The Employment Appeal Tribunal (“EAT”) has recently handed down its decision in the case of Forstater v Centre for Global Development, which is going to have a considerable impact upon comments in relation to transgendered persons, harassment and free speech.
Maya Forstater had been working for the Centre for Global Development (“CGD”) when she made some tweets in opposition to the proposed reform of the Gender Recognition Act, which was proposing to allow people to self-identify as the opposite sex.
In 2019, the CGD did not renew Ms Forstater’s contract, on the basis that the tweets referred to above, were in their view, “offensive and exclusionary”. In response to the non-renewal of her contract, Ms Forstater lodged a claim at the Employment Tribunal arguing that her beliefs were protected as “philosophical beliefs” under the Equality Act 2010.
Employment Tribunal Claim
The Employment Tribunal found that Ms Forstater’s views that biological sex is real, important, immutable and not to be conflated with gender identity were not protected as a philosophical belief.
This was on the basis that her views were “not worthy of respect in a democratic society” which is one of the 5 requirements for a philosophical belief to be protected under the Equality Act. Her belief was said to be “absolutist” in nature and led her to refer to people by the sex that she considered appropriate which consequently harmed the rights of others and could amount to harassment. The Tribunal therefore considered that balance of human rights meant that the Claimant’s belief should not be protected.
Employment Appeal Tribunal
Ms Forstater appealed the Tribunal’s decision. In hearing the appeal, the EAT heard from both the Equalities and Human Rights Commission and Index on Censorship, whom both intervened in the case to assert that gender critical views should be a protected belief under the Equality Act 2010.
The EAT allowed the appeal and stated that the Employment Tribunal had “erred” in its application of the law.

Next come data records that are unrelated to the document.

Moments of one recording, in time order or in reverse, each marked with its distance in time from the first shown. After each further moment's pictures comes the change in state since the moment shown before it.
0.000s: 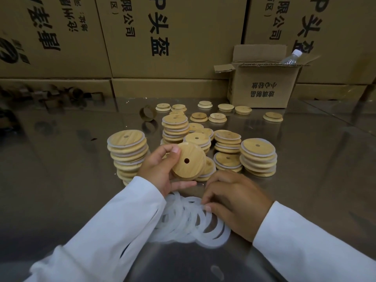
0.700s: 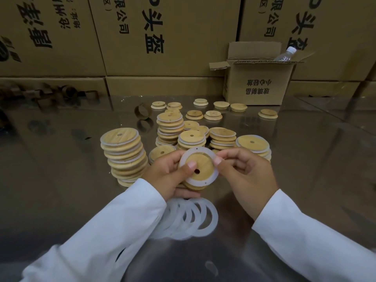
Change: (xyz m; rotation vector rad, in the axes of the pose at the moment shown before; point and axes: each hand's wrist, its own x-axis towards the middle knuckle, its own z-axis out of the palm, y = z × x) left_hand -0.008 -0.008 0.002 0.252 -0.314 0.042; right_hand 0.008 -0.010 -0.005 0.859 0.606 0.394
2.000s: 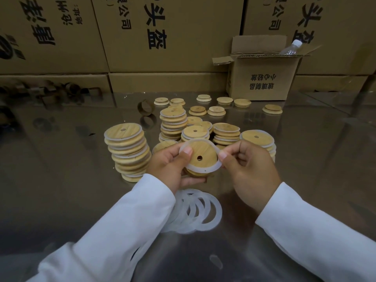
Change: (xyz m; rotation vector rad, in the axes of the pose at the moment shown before) left_hand 0.000 0.000 0.012 -0.128 0.243 0.054; right_hand 0.007 0.001 0.000 -0.269 -0.035 0.002
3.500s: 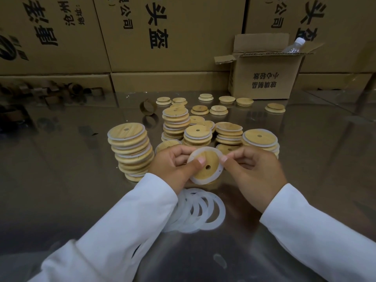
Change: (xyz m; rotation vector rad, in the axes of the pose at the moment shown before) left_hand -0.002 0.003 -0.005 0.228 -0.045 0.087; right_hand -0.003 0.008 -0.004 -0.055 0.026 0.074
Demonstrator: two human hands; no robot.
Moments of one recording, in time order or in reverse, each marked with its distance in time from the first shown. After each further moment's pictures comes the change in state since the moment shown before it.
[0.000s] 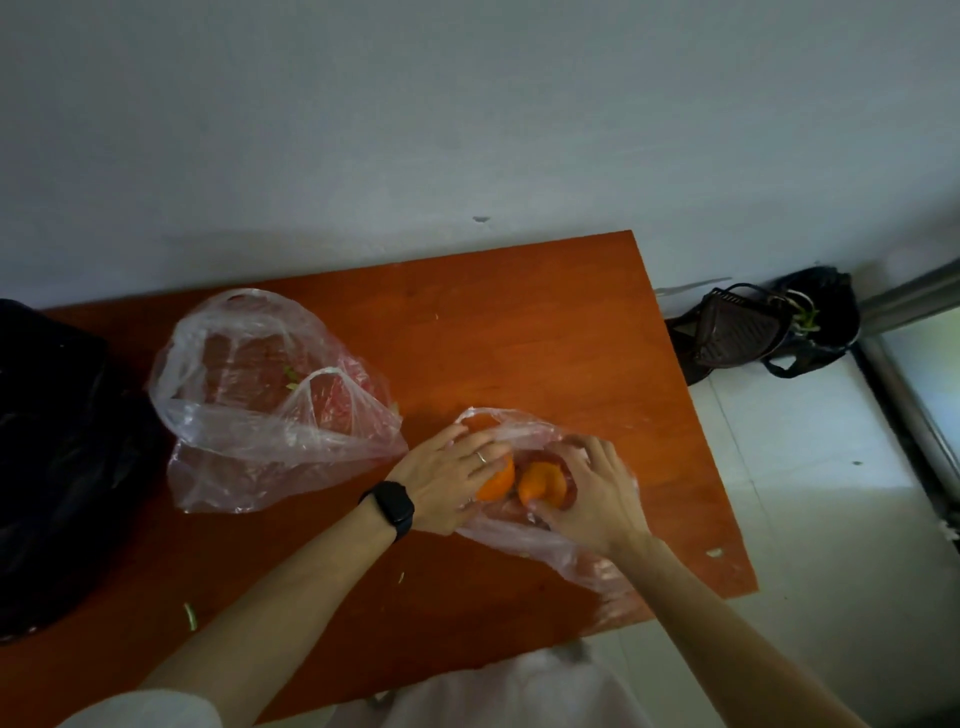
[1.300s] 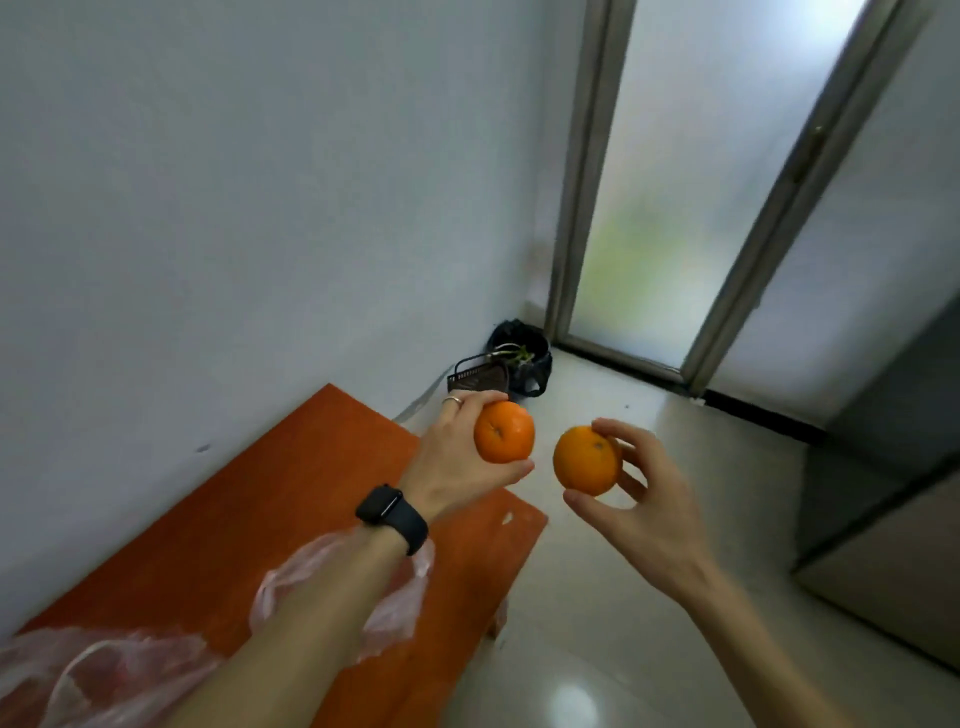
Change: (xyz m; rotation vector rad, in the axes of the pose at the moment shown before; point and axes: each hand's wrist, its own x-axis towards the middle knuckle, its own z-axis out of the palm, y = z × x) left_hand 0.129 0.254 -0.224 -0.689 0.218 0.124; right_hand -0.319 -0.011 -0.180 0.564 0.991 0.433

The EAT felt that the Tribunal had made its own value judgement about the legitimacy of the Claimant’s belief, rather than remaining neutral between competing beliefs. Holding and expressing gender critical beliefs did not inherently interfere with the rights of trans people, and the fact that some people might find the belief offensive or distressing was not enough to mean the belief should not be protected. Ms Forstater’s views were widely shared and therefore particular care should be taken before deeming such a belief as not worthy of respect in a democratic society. Only philosophical beliefs such as those “akin to Nazism or totalitarianism” should be found to be not worthy of respect in a democratic society.

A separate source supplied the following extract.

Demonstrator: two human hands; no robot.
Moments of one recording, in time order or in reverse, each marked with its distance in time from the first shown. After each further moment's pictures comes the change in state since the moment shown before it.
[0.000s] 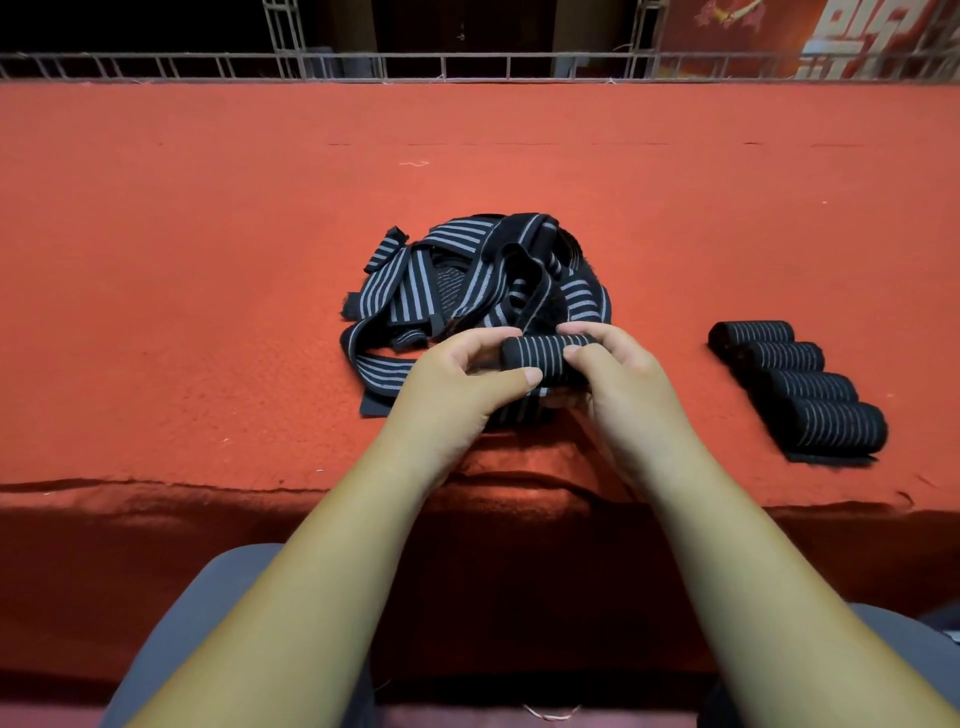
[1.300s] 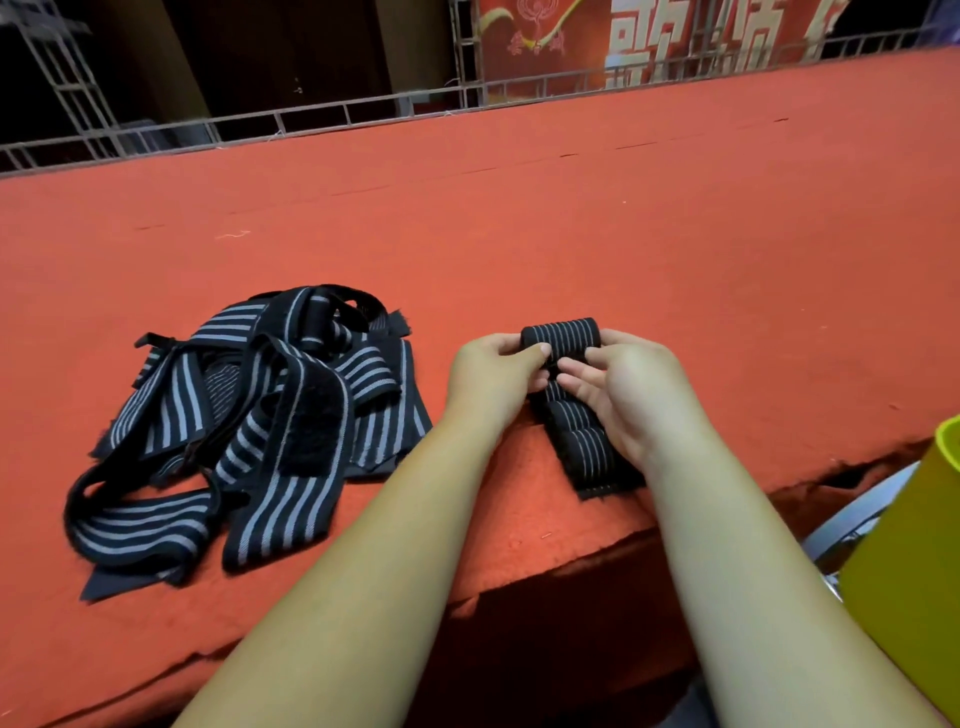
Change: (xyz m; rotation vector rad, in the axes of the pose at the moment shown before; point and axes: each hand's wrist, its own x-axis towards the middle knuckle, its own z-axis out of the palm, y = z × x) left_hand 0.136 -0.031 0.267 0.090 -0.131 -0.143; right_hand 0.042 -0.047 -0.206 0.248 0.484 0.173
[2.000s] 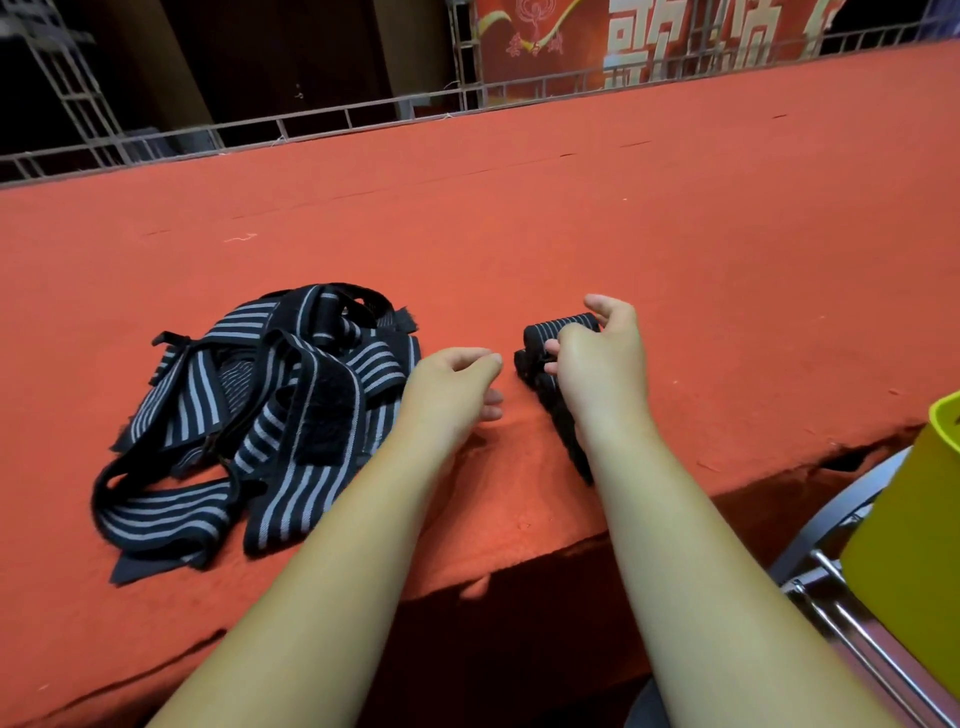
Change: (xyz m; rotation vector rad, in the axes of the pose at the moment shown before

The tension between different protected characteristics has been a growing trend (for example religion vs sexual orientation) and this case is another example of that. However the finding that gender critical beliefs amount to a protected belief is only one part of the equation. What matters more is the manifestation of that belief. So someone can legitimately hold gender critical beliefs but the EAT judgement makes clear that that does not give them carte blanche to say whatever they want and/or treat trans people differently because of their own protected characteristic. The fine line is around when the expression of a belief becomes an unacceptable form of manifestation. In Ms Forstater’s case, the EAT held that it was actually wrong to say her view was “absolutist” as she did usually use people’s preferred pronouns.
The Equality Act has never sought to give any particular protected characteristic a primacy over any other. Both those holding gender critical beliefs and trans people are equally protected under the Equality Act. The balance that has to be struck within the workplace (and wider society) is the tolerance of opposing beliefs.